Activation of innate immunity in the CNS triggers neurodegeneration through a Toll-like receptor 4-dependent pathway

Abstract

Innate immunity is an evolutionarily ancient system that provides organisms with immediately available defense mechanisms through recognition of pathogen-associated molecular patterns. We show that in the CNS, specific activation of innate immunity through a Toll-like receptor 4 (TLR4)-dependent pathway leads to neurodegeneration. We identify microglia as the major lipopolysaccharide (LPS)-responsive cell in the CNS. TLR4 activation leads to extensive neuronal death in vitro that depends on the presence of microglia. LPS leads to dramatic neuronal loss in cultures prepared from wild-type mice but does not induce neuronal injury in CNS cultures derived from tlr4 mutant mice. In an in vivo model of neurodegeneration, stimulating the innate immune response with LPS converts a subthreshold hypoxic-ischemic insult from no discernable neuronal injury to severe axonal and neuronal loss. In contrast, animals bearing a loss-of-function mutation in the tlr4 gene are resistant to neuronal injury in the same model. The present study demonstrates a mechanistic link among innate immunity, TLRs, and neurodegeneration.

Fig. 1.

LPS induces axonal, oligodendrocyte, and microglial death. Mixed CNS cultures from rat forebrains were incubated with 10 μg/ml LPS in combination with 20 mM KCl or with PBS for 5 days. Staining with antibodies against neurofilament, O4, and glial fibrillary acidic protein marked axons, oligodendrocytes, and astrocytes, respectively. Microglia were stained with isolectin B4. DAPI staining revealed the total number of cells by staining all nuclei. (Scale bar, 50 μm.)

Fig. 2.

LPS-induced neurotoxicity does not depend on cell type or species. Mixed CNS cultures were prepared from mouse and chicken spinal cords. Dorsal root ganglion cells (DRG) were generated from chicken, and mixed glia from rat were added. Cultures were treated with 10 μg/ml LPS in combination with 20 mM KCl or PBS for 5 days. Dendrites and axons were stained with microtubule-associated protein 2 and antibody against neurofilament. Nuclei were stained with DAPI. (Scale bar, 50 μm.)

Fig. 3.

LPS-induced neurotoxicity is not cell-autonomous but requires microglia. Cortical neurons and microglia were prepared from rat forebrains. (A) Purified neurons and neurons in combination with microglia were incubated with 10 μg/ml LPS/KCl or PBS. After 2 days, cultures were fixed and stained with NeuN and F4/80 to mark neurons and microglia, respectively. (Scale bar, 50 μm.) (B) Quantitation of NeuN⁺ neurons in purified and microglia-enriched cultures in the presence or absence of LPS/KCl. Results are presented as mean ± SE. P < 0.001. (C) PCR. TLR4 is expressed in microglia but not in neurons. RNA was isolated from purified neuronal and microglial cultures and amplified by RT-PCR with specific primers for TLR4, CD14, or β-actin. (D) Fluorescently labeled LPS binds to microglia but not to neurons. Enriched cultures of microglia and cortical neurons were incubated with Alexa-tagged LPS and analyzed by immunofluorescence. Parallel cultures were stained to identify microglia (F4/80) and neurons (NeuN). (Scale bar, 100 μm.)

Fig. 4.

TLR4 is necessary for LPS-induced neuronal injury in vitro.
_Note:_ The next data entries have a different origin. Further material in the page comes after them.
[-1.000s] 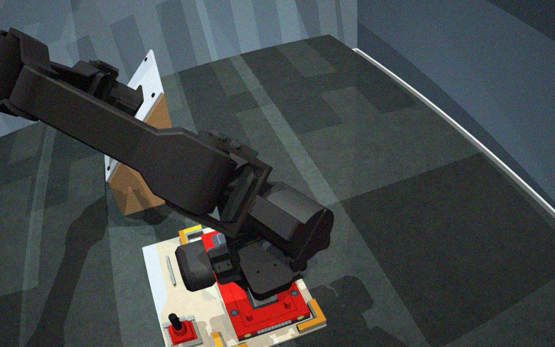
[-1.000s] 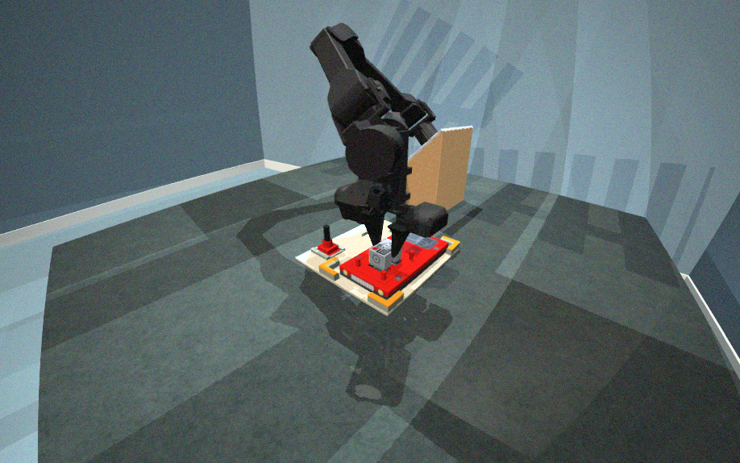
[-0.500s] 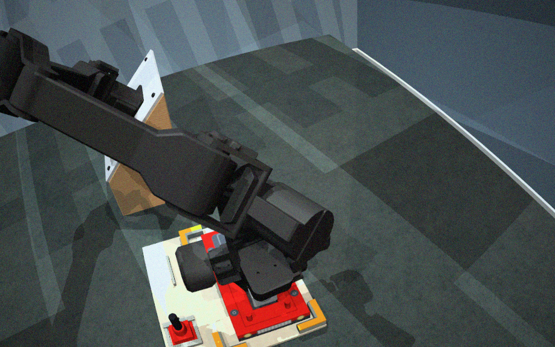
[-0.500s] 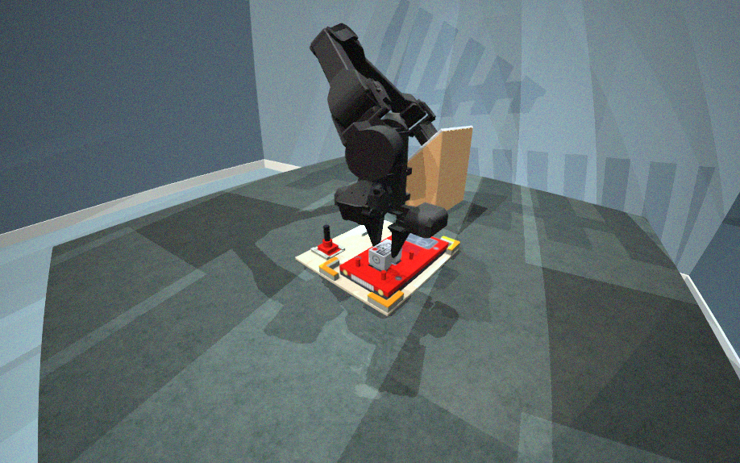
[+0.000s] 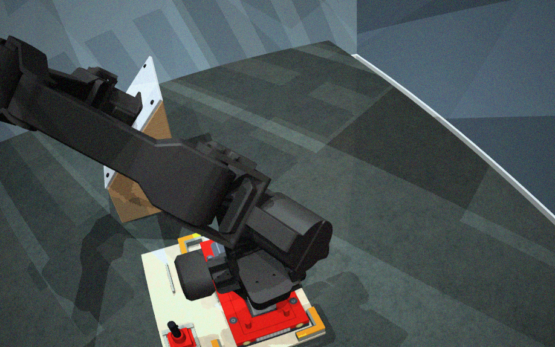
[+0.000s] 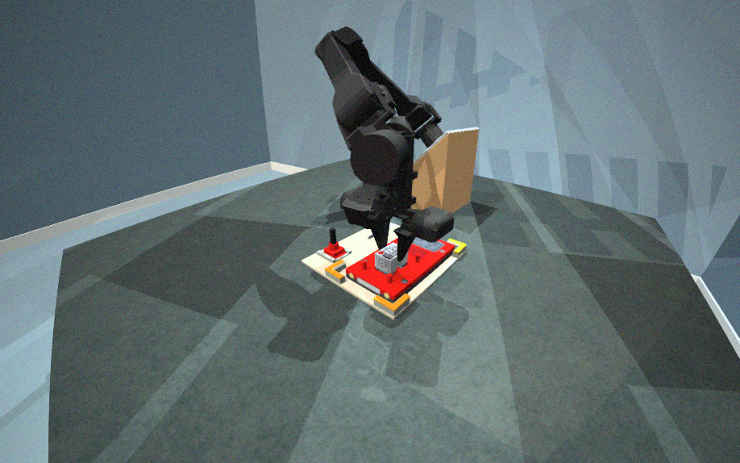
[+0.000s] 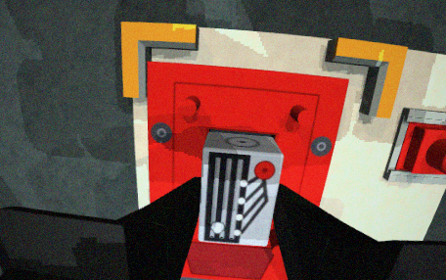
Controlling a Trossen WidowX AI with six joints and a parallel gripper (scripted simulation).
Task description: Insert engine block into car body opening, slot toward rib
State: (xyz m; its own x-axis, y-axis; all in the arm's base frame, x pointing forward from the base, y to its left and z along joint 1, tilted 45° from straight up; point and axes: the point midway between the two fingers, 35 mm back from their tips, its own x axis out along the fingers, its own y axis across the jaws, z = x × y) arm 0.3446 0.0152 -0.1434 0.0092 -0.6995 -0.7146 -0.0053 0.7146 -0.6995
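My gripper tip is now 10 mm above the grey engine block. The rest, counted from my gripper tip: grey bar: 40 mm behind, 30 mm to the right, 30 mm below.
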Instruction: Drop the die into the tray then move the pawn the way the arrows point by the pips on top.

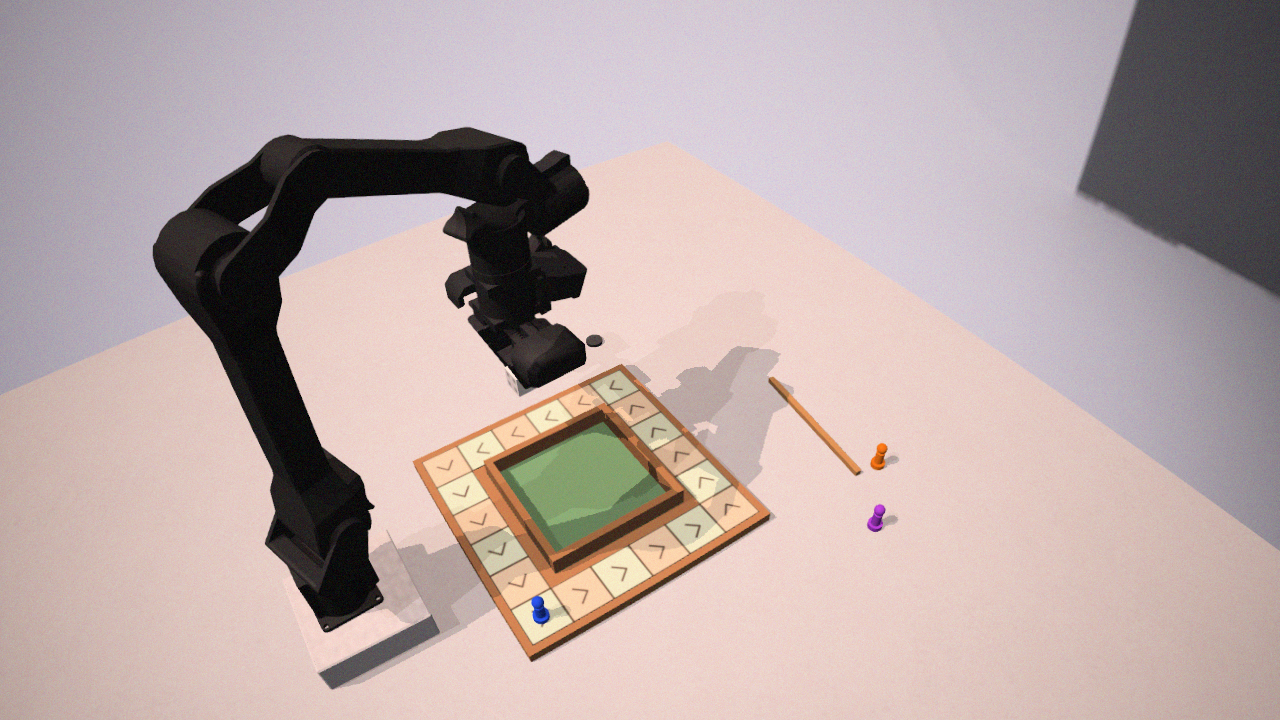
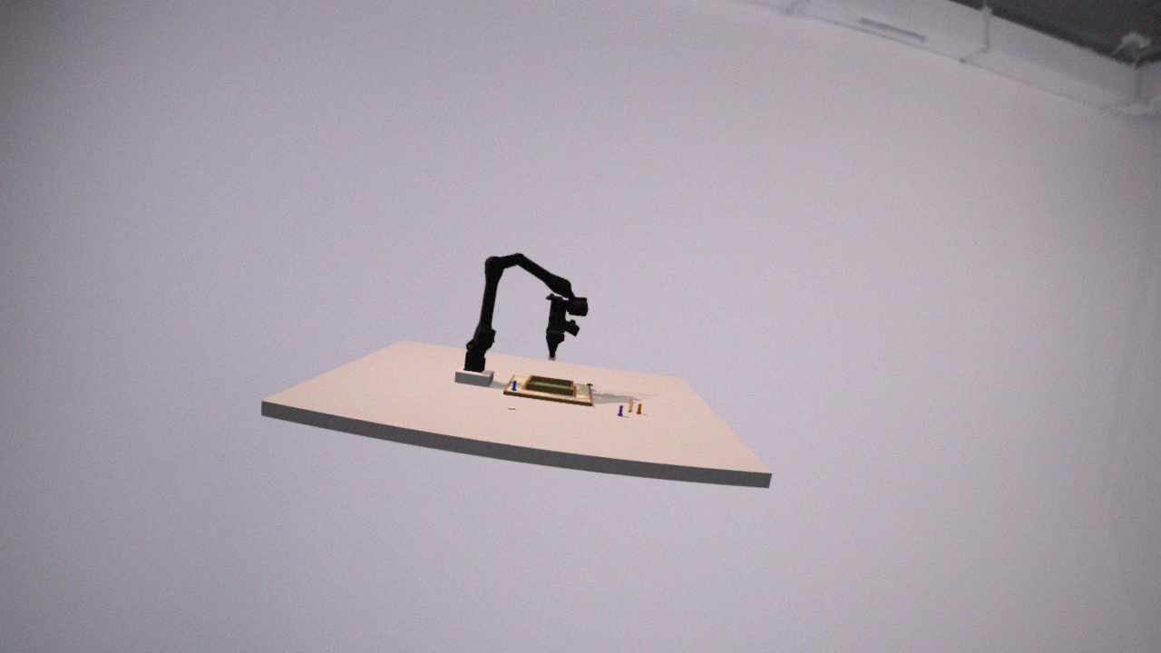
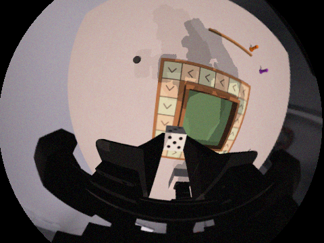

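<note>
The blue pawn lies 200 mm to the right of my gripper tip, 120 mm behind it and 80 mm below it. From my gripper tip the other things lie so: white die: right at my gripper tip; then thin wooden stick: 270 mm ahead, 180 mm to the right, 100 mm below; then small black disc: 160 mm ahead, 110 mm to the left, 100 mm below.
</note>
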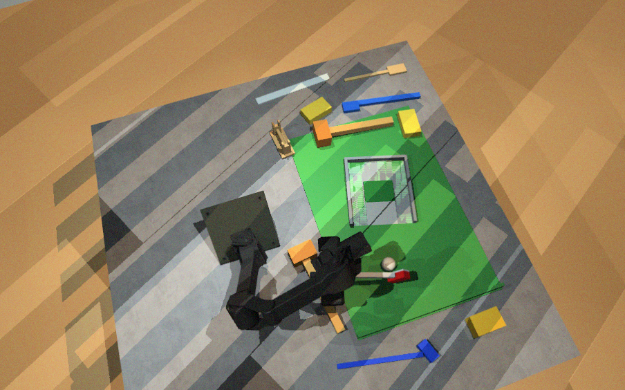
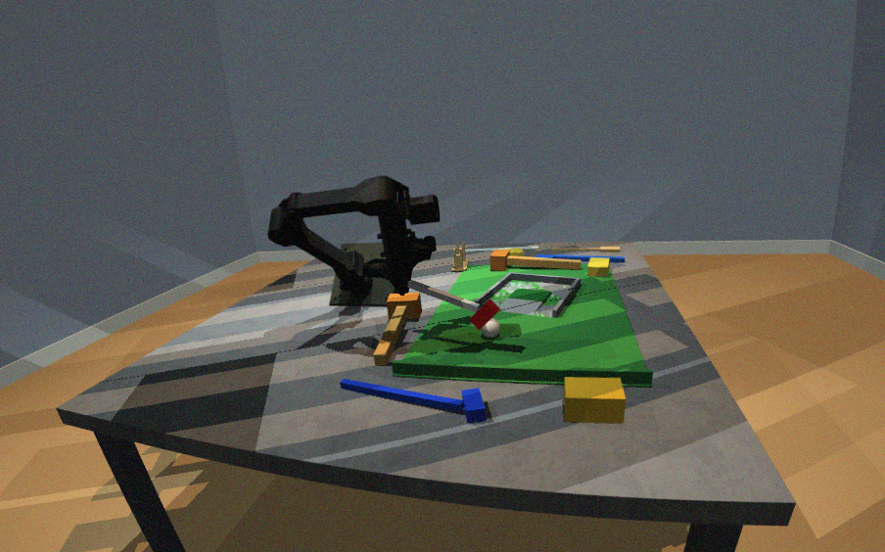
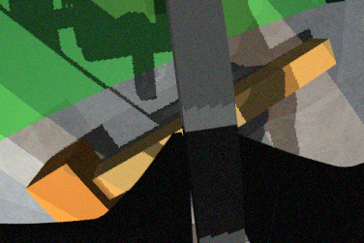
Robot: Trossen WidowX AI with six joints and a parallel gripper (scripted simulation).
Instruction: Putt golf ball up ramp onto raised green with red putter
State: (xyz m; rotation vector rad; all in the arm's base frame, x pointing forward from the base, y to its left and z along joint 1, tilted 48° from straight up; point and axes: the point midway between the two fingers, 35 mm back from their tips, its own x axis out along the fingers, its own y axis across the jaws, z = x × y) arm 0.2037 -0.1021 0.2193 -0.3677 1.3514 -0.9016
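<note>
Right now my gripper tip is 90 mm short of the red putter, 30 mm to the left of it and 10 mm below it. From my gripper tip the other things lie so: white golf ball (190 mm ahead, 80 mm below, 10 mm to the right); then green mat (280 mm ahead, 170 mm to the left, 100 mm below); then blue putter (260 mm to the right, 90 mm below, 70 mm ahead).
</note>
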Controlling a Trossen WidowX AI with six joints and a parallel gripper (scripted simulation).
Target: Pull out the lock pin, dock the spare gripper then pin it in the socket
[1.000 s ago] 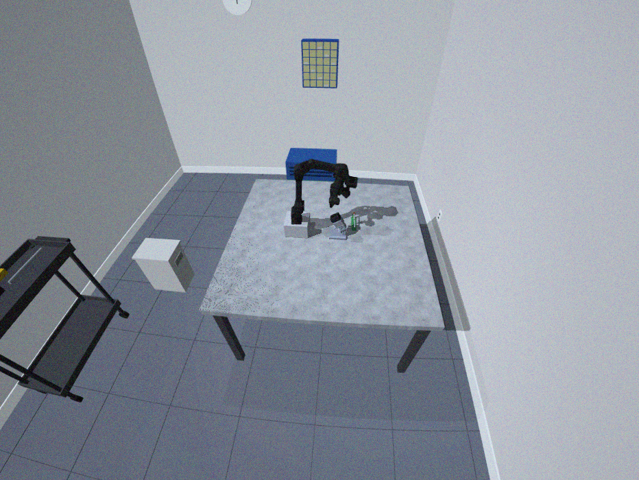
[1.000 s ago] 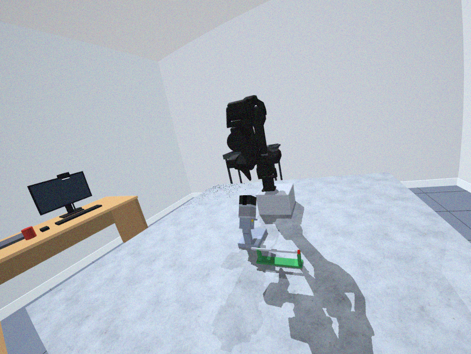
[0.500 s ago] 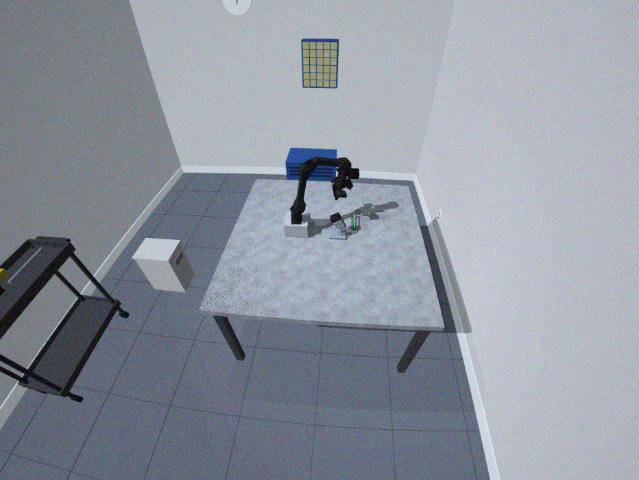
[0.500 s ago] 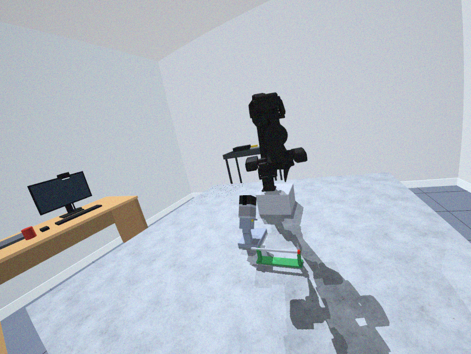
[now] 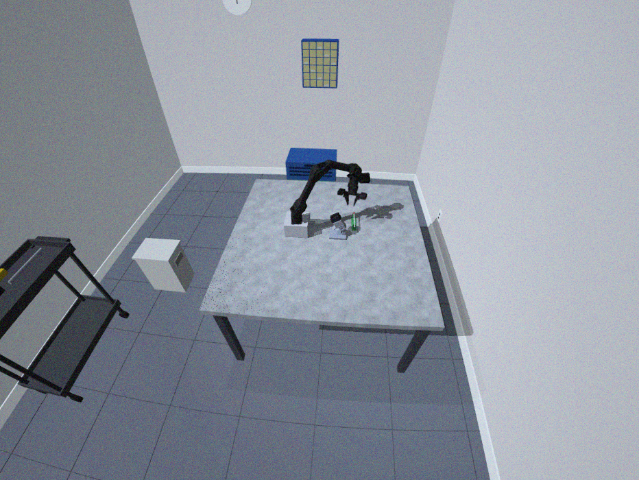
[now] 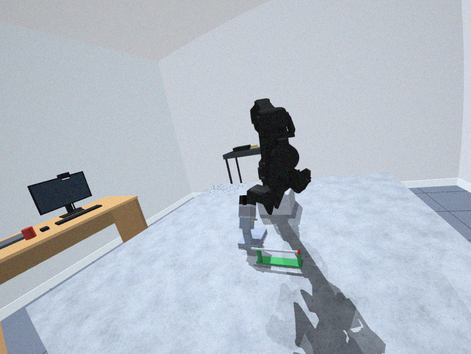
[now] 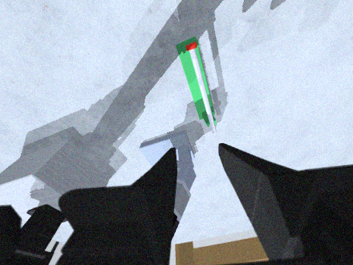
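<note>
Right now my gripper tip is 3 cm short of the green cradle and 14 cm above it. The rest, counted from my gripper tip: spare gripper 9 cm behind, 11 cm to the right, 4 cm below; mount 7 cm behind, 11 cm to the right, 11 cm below.
</note>
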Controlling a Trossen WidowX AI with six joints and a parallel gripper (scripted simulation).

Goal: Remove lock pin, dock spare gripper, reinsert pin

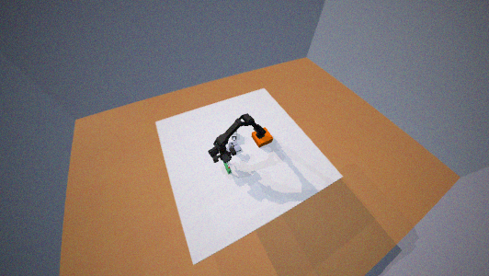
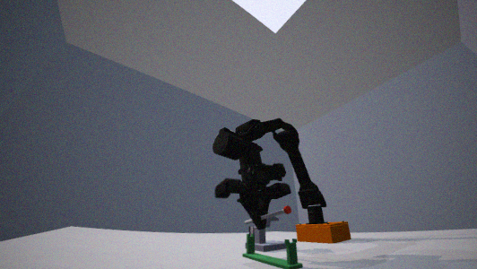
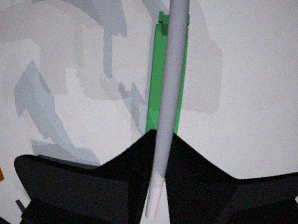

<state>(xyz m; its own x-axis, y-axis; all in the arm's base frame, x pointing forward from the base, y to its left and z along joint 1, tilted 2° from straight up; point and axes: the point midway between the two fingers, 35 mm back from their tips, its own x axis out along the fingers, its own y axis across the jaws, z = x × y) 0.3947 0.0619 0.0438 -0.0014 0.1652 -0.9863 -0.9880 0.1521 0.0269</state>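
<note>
Now: the green cradle 2 cm to the left of my gripper tip and 3 cm below it. Also, from my gripper tip: grey mount 12 cm behind, 10 cm to the right, 1 cm below; then spare gripper 20 cm behind, 21 cm to the right, 3 cm below.
</note>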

Mixed CNS cultures prepared from BALB/cJ and lps^d mouse forebrains were incubated with 10 μg/ml LPS alone or in combination with 20 mM KCl for 5 days. (A) Cultures were stained with antibody against neurofilament to mark axons and with DAPI. (Scale bar, 50 μm.) (B) Cultures were stained with antibody NeuN (neurons) and DAPI. (Scale bar, 50 μm.) (C) Quantitation of NeuN⁺ neurons from BALB/cJ and lps^d mice in the presence or absence of LPS. Experiments were repeated three times. Results are presented as mean ± SE. P < 0.001.

Fig. 5.

TLR4 is necessary for LPS-induced neuronal injury in vivo. Coronal brain sections of P11 neonatal BALB/cJ and lps^d mice that received a single dose of either LPS or vehicle i.p. before being exposed to HI treatment on P7 were stained with antibodies against neurofilament (A) or NeuN (B). (Scale bar, 50 μm.)